67- "Yuh olsun size ve Allah'ı bir yana
bırakıp taptığınız
putlarınıza! Sizin hiç kafanız çalışmıyor
mu?"
Bu sözler bir sıkılmanın, öfkelenmenin ve
normal düzeyi aşmış bir gülünçlüğe düşenlerin
durumuna şaşmanın ifadesidir. Bu noktada iğrençliklerini,
onurlarını kurtarma duygusuna kapılıyorlar.
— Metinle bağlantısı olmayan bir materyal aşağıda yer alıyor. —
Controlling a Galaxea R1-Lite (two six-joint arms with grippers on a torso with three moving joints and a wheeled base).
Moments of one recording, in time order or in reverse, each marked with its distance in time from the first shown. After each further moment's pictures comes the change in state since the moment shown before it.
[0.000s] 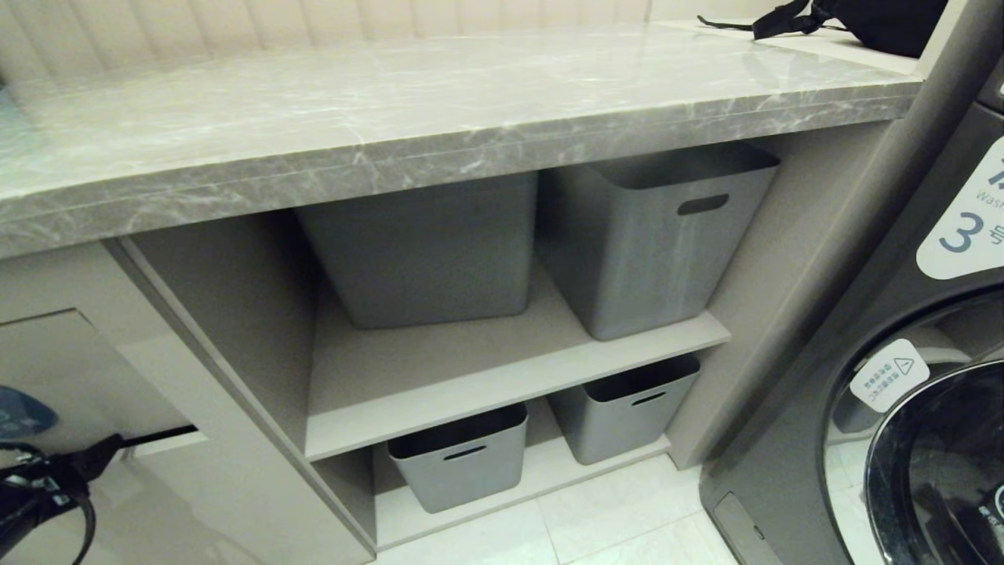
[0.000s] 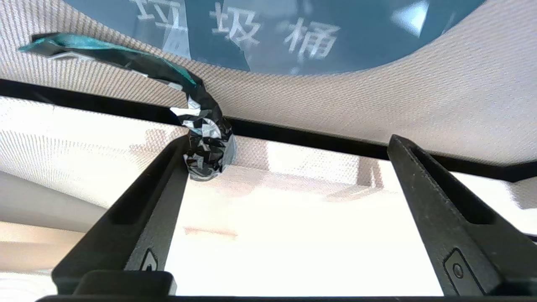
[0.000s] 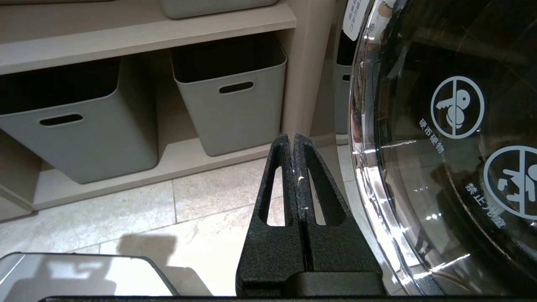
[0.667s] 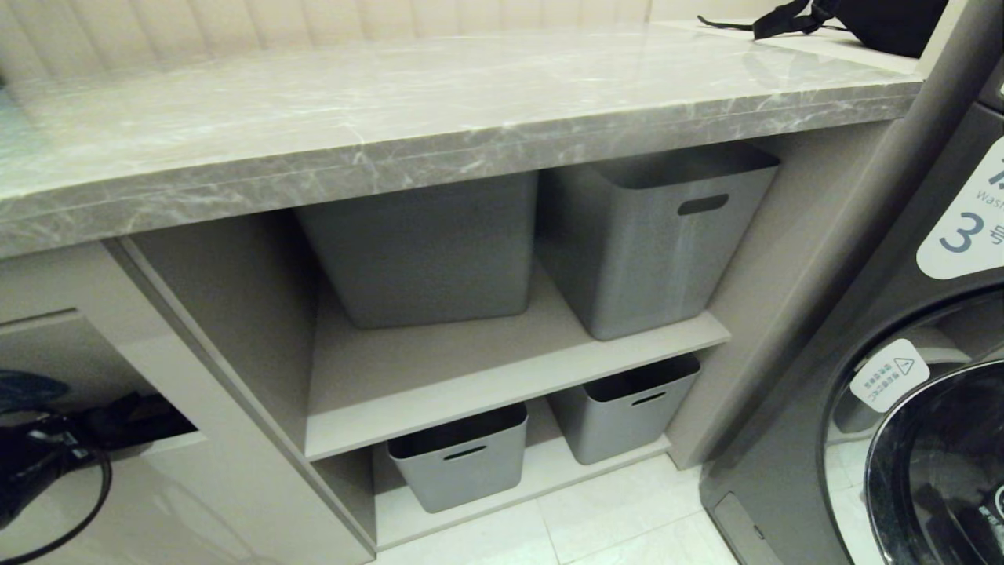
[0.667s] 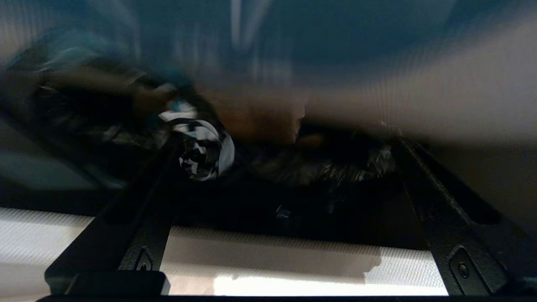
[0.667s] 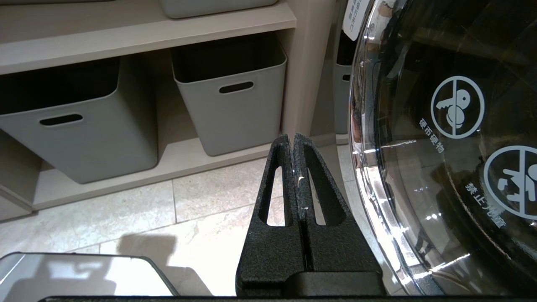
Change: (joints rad) left arm -0.073 0.074 -0.158 0.001 -0.003 -0.074; right arm 0.000 0.000 0.000 0.001 0.000 0.000
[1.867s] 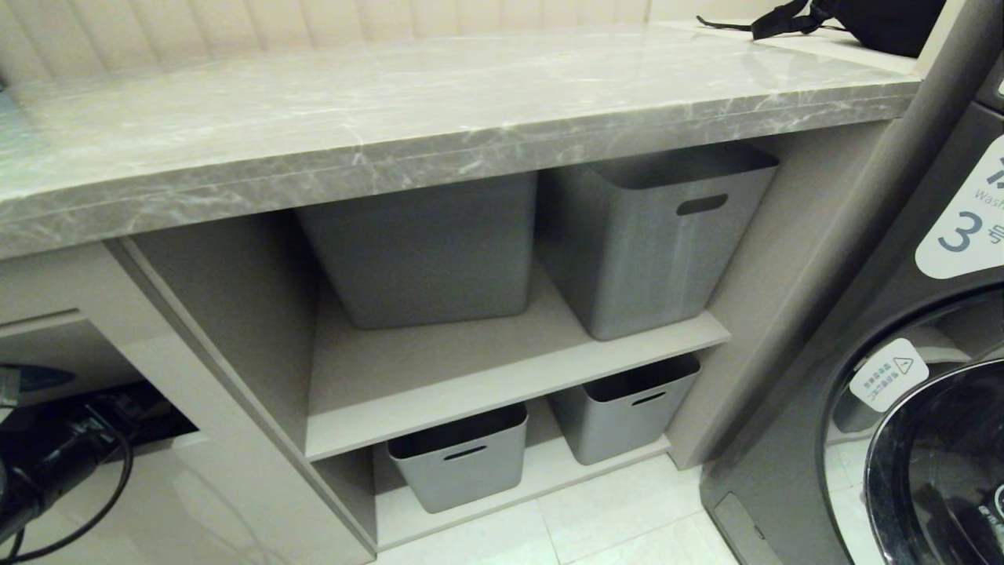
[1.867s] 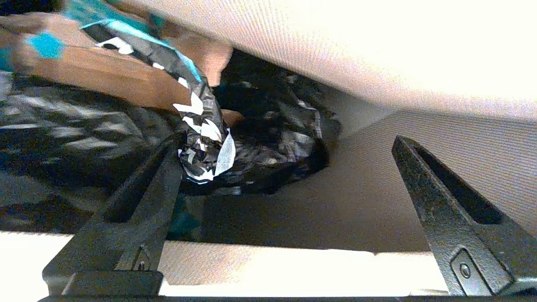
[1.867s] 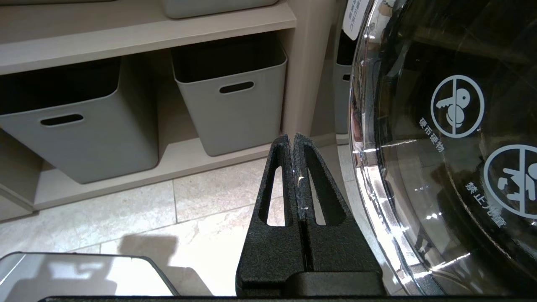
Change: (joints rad) left arm -0.070 0.055 -0.002 0.001 -0.157 -0.296; right arm 0.000 0.000 0.000 -0.001 0.000 0.000
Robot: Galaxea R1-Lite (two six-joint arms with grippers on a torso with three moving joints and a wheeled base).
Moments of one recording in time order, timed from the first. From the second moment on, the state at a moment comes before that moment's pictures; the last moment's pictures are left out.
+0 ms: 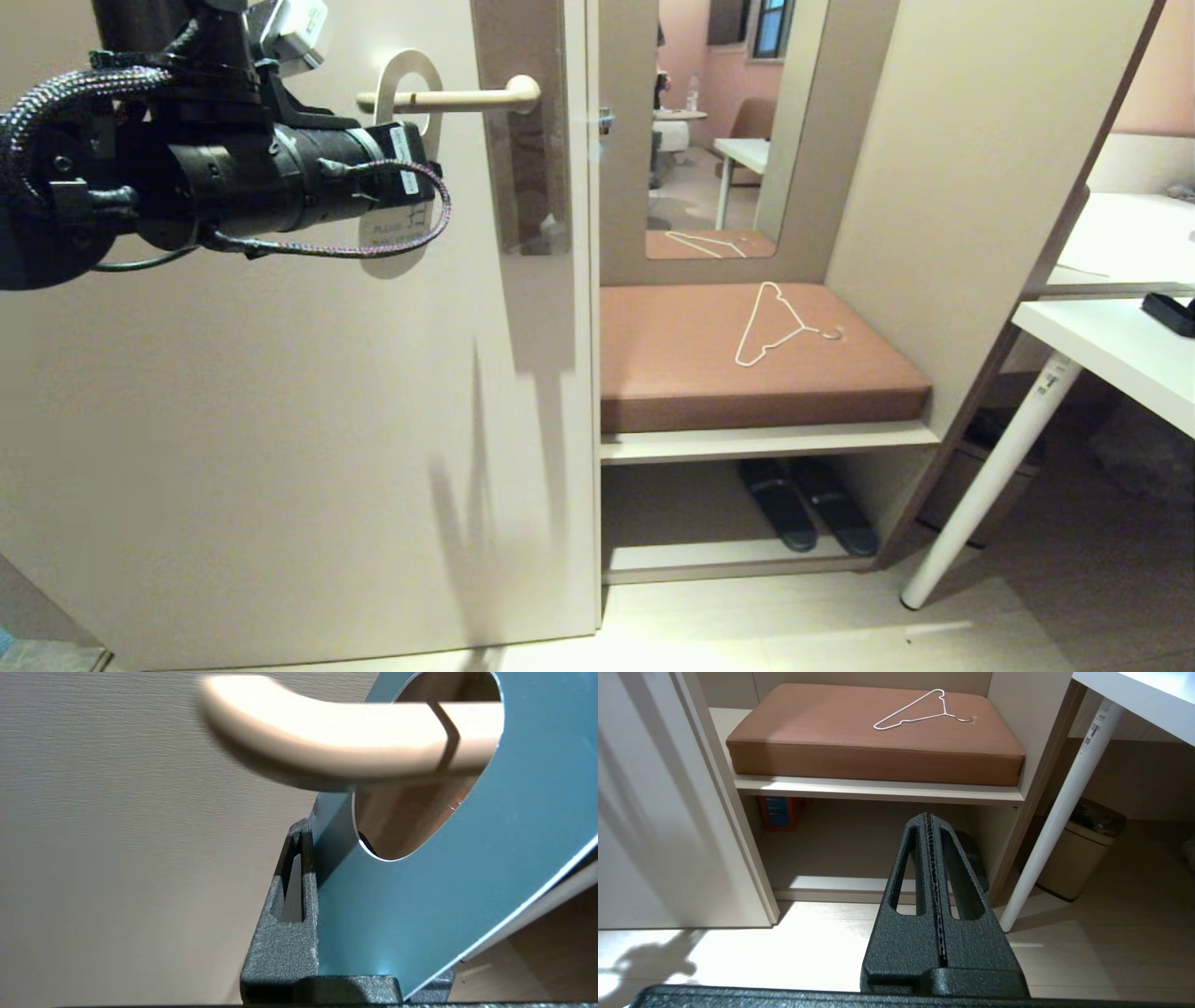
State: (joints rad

Tıpkı bütün gerekçelerini yitirdiklerinde, ellerinde
kendilerini savunacak bir kanıt bulunmadığında,
kaba kuvvet kullanmaya, korkunç işkenceler uygulamaya
başlayan tağutların her zaman
yaptığı gibi.
68- O zaman soydaşları "Eğer
ilahlarınızın tarafını tutacaksanız
İbrahim'i ateşe atınız da böylece onları
destekleyiniz" dediler.
Şu sözde tanrılara bakın! Kendilerine
yararları ya da zararları dokunmuyor da, ne kendilerine
ne de kendilerine kullukta bulunanlara yardım edemiyorlar da,
kulları onlara yardım ediyor.
"İbrahim'i ateşe atınız."
"Ama bir diğer söz de söylenmiştir. Bu söz,
bütün söylenenleri boşa çıkarmıştır.
Bütün komploları bozmuştur. Çünkü bu, yüksek bir
yerden gelen ve geri çevrilmesi mümkün olmayan bir sözdür.